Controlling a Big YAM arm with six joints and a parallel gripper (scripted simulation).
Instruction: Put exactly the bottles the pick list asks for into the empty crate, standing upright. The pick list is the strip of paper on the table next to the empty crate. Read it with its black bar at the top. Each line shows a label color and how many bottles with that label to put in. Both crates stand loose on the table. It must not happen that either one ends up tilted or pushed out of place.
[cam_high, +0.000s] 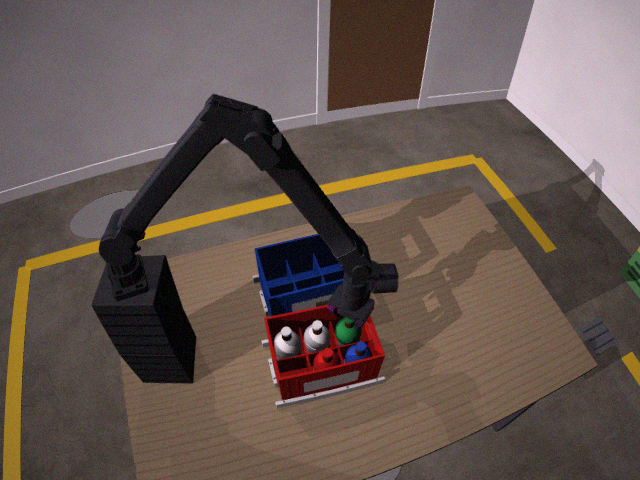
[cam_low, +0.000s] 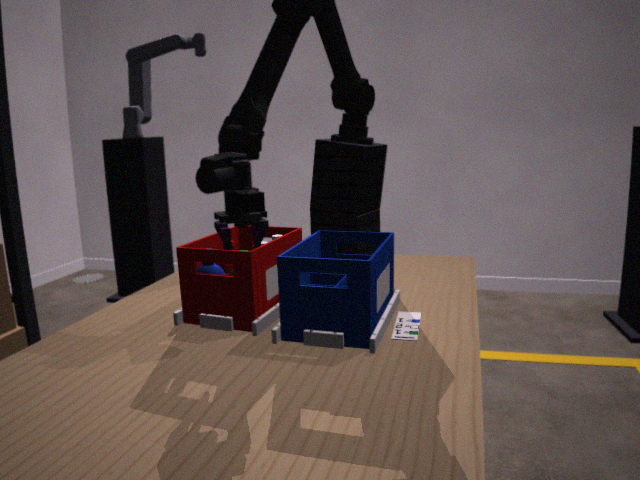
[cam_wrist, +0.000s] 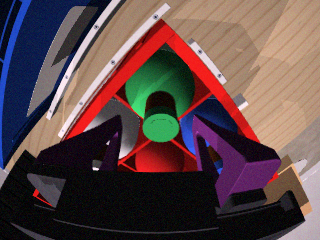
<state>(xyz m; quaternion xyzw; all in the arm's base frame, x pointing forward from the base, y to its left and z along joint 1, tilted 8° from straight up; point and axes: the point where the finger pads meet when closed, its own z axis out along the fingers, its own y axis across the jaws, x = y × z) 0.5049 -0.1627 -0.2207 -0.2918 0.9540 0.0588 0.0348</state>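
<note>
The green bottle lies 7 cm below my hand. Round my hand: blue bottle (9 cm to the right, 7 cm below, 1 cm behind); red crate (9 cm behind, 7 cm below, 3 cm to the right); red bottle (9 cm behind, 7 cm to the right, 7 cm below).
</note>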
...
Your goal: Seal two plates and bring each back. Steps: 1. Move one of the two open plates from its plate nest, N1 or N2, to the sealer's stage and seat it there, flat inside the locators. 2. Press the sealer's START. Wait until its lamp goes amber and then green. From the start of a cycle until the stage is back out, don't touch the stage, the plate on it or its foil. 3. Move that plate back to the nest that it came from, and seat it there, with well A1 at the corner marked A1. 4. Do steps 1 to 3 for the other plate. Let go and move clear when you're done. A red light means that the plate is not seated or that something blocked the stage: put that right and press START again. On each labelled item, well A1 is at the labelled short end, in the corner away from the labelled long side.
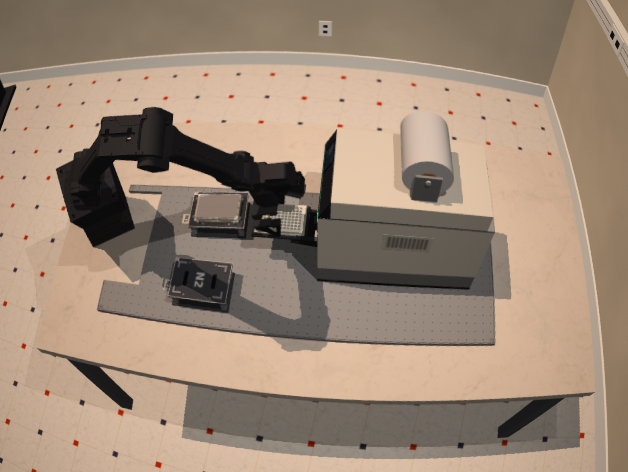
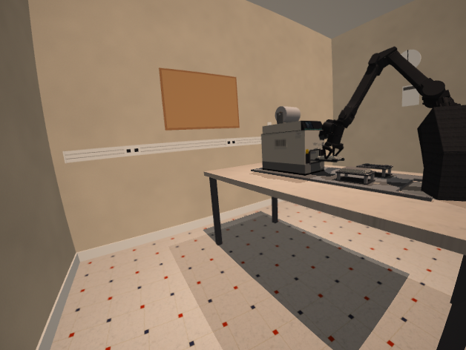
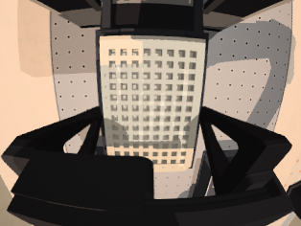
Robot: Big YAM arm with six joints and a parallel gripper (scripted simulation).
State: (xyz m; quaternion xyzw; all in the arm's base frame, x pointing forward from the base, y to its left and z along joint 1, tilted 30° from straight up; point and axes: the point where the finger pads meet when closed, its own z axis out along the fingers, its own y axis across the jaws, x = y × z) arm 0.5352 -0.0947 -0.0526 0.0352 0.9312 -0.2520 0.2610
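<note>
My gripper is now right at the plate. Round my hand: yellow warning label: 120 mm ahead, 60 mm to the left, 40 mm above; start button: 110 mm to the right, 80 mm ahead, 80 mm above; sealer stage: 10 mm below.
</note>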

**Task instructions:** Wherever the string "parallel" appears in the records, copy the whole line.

**Output:**
Controlling a Big YAM arm with six joints and a parallel gripper (scripted simulation).
Robot: Big YAM arm with six joints and a parallel gripper (scripted simulation).

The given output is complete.